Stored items
Content starts

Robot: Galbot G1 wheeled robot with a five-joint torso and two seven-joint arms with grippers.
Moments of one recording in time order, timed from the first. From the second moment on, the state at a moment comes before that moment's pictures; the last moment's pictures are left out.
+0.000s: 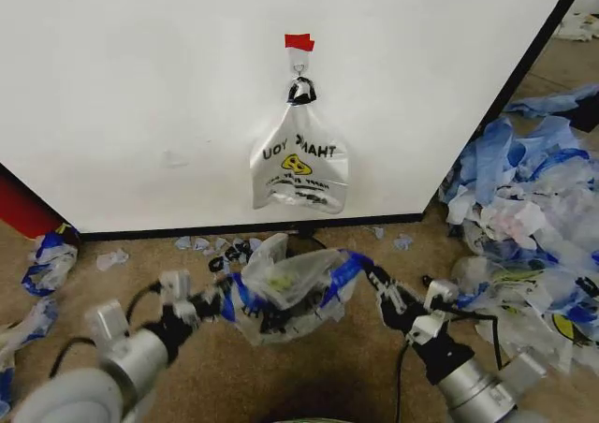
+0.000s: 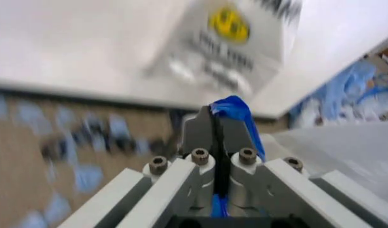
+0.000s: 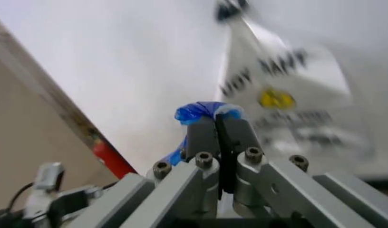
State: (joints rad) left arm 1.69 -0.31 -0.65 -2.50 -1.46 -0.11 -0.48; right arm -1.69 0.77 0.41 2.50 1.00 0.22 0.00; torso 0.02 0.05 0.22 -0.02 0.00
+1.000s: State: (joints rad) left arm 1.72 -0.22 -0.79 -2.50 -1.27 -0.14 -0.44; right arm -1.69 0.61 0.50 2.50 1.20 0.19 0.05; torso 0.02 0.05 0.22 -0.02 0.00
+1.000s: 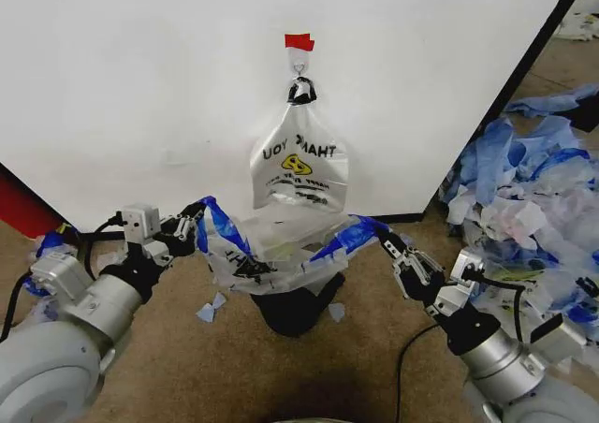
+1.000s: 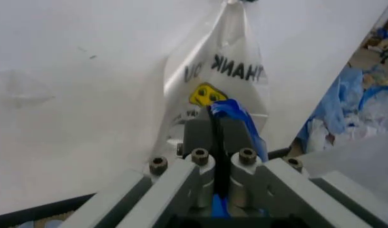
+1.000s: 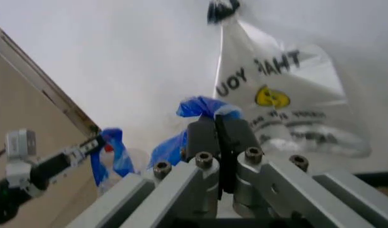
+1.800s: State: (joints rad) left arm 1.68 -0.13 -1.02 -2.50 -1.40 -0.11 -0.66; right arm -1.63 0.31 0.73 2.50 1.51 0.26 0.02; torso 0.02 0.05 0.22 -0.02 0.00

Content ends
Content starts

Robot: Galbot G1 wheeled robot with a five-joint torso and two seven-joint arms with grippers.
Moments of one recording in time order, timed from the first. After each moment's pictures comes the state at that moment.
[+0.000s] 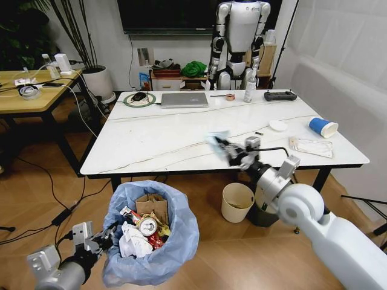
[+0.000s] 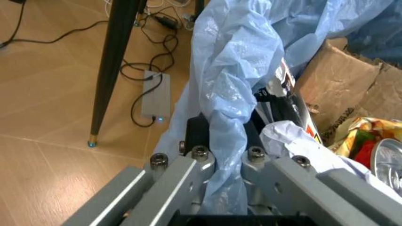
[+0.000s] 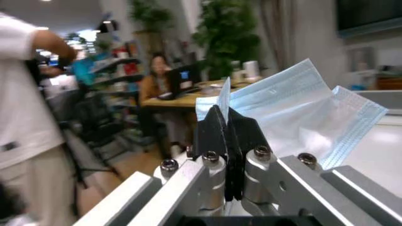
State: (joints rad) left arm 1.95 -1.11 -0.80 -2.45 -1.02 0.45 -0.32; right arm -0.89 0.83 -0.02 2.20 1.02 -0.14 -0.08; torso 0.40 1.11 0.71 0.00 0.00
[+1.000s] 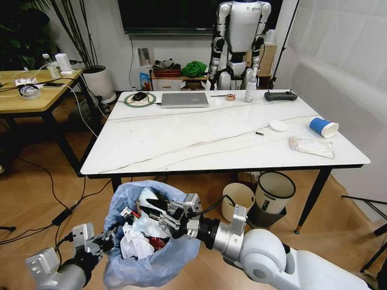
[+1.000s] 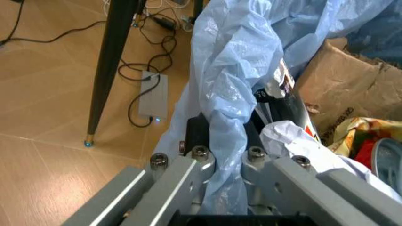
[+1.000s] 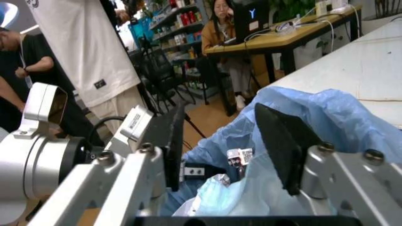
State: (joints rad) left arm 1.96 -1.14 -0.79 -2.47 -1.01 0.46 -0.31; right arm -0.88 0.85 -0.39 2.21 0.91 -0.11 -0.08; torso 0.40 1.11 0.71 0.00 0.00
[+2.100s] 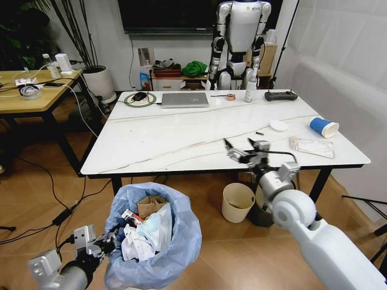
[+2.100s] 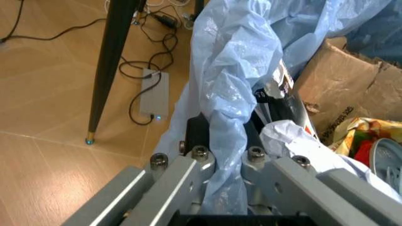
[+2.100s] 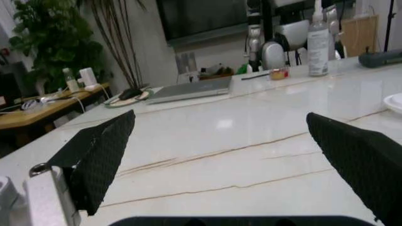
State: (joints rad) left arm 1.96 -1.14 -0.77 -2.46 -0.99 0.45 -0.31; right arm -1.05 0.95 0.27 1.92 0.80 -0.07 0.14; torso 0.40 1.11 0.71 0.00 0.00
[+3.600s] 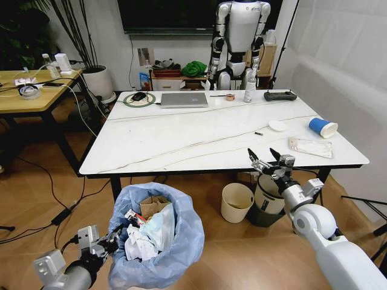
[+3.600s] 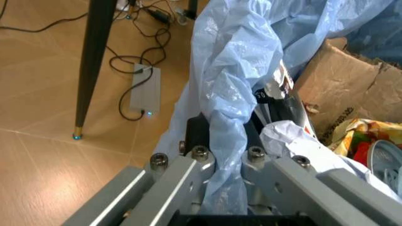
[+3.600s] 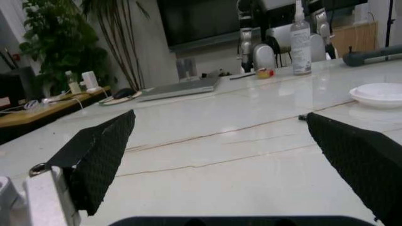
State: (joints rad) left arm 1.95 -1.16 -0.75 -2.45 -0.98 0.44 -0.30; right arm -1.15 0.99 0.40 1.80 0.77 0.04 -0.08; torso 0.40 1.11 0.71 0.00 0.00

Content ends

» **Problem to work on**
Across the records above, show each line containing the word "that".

» **Answer space**
Moments of one recording in time order, timed from the first. From the second moment on, the state at a moment comes before that moment's pictures; the last moment's pictures are left out.
Moments of one recording in time order, timed from the first. After each moment's pictures comes the state at that moment.

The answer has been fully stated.